Here's the statement of Theorem 3.6-4 in Erwin Kreyszig's Introductory Functional Analysis With Applications:
Let $H$ be a Hilbert space. Then
(a) If $H$ is separable, then every orthonormal set in $H$ is countable.
(b) If $H$ contains an orthonormal sequence which is total in $H$, then $H$ is separable.
Now my question is, do we require $H$ to be complete? Or, is it not the case that both (a) and (b) above, especially (a), hold even in a general (not necessarily complete) inner product space?

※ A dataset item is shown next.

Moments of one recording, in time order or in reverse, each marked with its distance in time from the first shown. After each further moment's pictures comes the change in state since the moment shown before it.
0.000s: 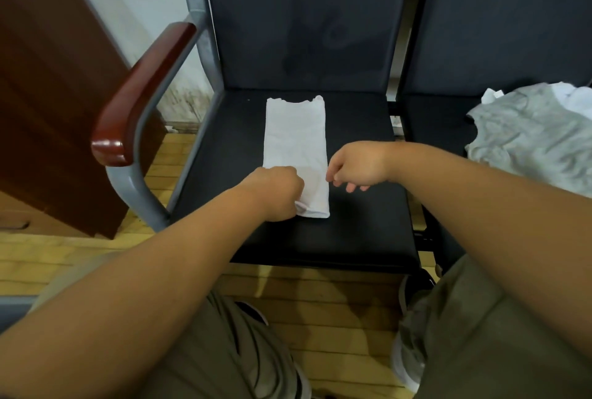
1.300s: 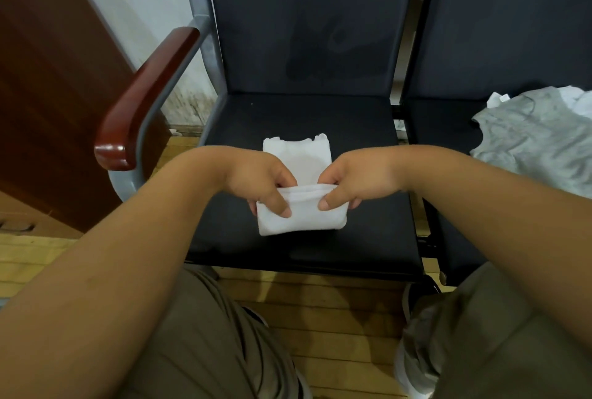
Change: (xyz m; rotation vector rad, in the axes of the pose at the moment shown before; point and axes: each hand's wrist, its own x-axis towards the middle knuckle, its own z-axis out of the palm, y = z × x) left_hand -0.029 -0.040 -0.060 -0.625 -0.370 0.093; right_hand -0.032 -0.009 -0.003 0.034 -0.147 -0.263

At least, the proof given by Kreyszig suggests so.
As noted in my comment above, (a) remains true also for incomplete spaces, because if $H$ is separable, so is the completion $\bar{H}$ (why?) and any orthonormal set in $H$ is also orthonormal in $\\bar{H}$, and hence countable by part (a) for complete spaces.
With the definition of a total set given in the comments, the claim is also true for incomplete spaces, because if the span of a set $M \subset H$ is dense in $H$, it is not hard to see that the $\Bbb{Q}$ span of $M$ is countable and dense in $H$, so that $H$ is separable. (If you use $\Bbb{C}$ as your field, use $\Bbb{Q}+\Bbb{Q}i$ instead of $\Bbb{Q}$).
But if you use the definition that a set $M$ is total if no element $x \in H$ with $x\neq 0$ is orthogonal to all of $M$, then the second claim fails for incomplete $H$, as is implied by GEdgar's answer to this question: A complete orthonormal system contained in a dense sub-space.. He constructs an inner product space such thy every orthonormal set is countable, but which is not separable. If we now take (using Zorn's Lemma) a maximal orthonormal set in that space, it will be total (with the alternative definition) and countable, but the space is not separable.